### EXERCISE DIRECTIONS:
After locating the line that contains "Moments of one" in the listing below, write out that line and every following line exactly, with no other output.

### COLLECTED MATERIAL:
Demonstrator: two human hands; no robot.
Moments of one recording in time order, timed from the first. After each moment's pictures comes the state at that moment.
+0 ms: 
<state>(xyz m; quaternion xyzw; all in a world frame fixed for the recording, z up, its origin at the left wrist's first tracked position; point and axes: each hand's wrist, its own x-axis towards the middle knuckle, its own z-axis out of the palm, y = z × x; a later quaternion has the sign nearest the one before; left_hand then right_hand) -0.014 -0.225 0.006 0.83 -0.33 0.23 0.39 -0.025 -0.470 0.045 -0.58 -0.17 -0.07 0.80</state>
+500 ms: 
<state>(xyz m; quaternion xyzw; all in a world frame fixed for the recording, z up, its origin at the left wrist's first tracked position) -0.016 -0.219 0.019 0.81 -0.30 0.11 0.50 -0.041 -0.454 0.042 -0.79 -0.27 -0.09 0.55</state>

### RESPONSE TO THE EXERCISE:
Moments of one recording in time order, timed from the first. After each moment's pictures comes the state at that moment.
+0 ms: 
<state>(xyz m; quaternion xyzw; all in a world frame fixed for the recording, z up, its origin at the left wrist's first tracked position; point and axes: each hand's wrist, its own x-axis towards the middle knuckle, its own z-axis out of the palm, y = z × x; a later quaternion has the sign nearest the one before; left_hand then right_hand) -0.014 -0.225 0.006 0.83 -0.33 0.23 0.39 -0.025 -0.470 0.045 -0.58 -0.17 -0.07 0.80</state>
+500 ms: 
<state>(xyz m; quaternion xyzw; all in a world frame fixed for the recording, z up, its origin at the left wrist's first tracked position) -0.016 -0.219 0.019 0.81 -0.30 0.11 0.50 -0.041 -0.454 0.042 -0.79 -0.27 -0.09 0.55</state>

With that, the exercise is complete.